##### Raw data
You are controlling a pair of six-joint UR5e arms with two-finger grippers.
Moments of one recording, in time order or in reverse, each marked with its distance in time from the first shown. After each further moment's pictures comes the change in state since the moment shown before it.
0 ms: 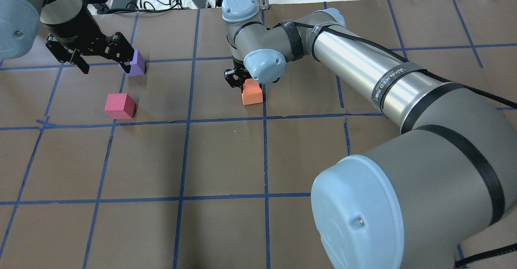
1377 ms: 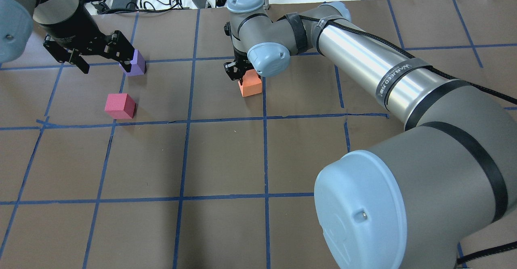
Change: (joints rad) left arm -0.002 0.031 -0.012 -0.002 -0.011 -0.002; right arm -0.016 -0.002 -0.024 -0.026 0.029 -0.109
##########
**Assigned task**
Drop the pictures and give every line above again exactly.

**Your response**
You are controlling a pair of six-joint UR5e arms with two-finger grippers.
Moments of one recording, in time order or in reverse, each marked with its distance in time from the first shown. After each further moment's pictures comes the change in state since the moment shown before it.
0 ms: 
1377 ms: 
Change: (joints rad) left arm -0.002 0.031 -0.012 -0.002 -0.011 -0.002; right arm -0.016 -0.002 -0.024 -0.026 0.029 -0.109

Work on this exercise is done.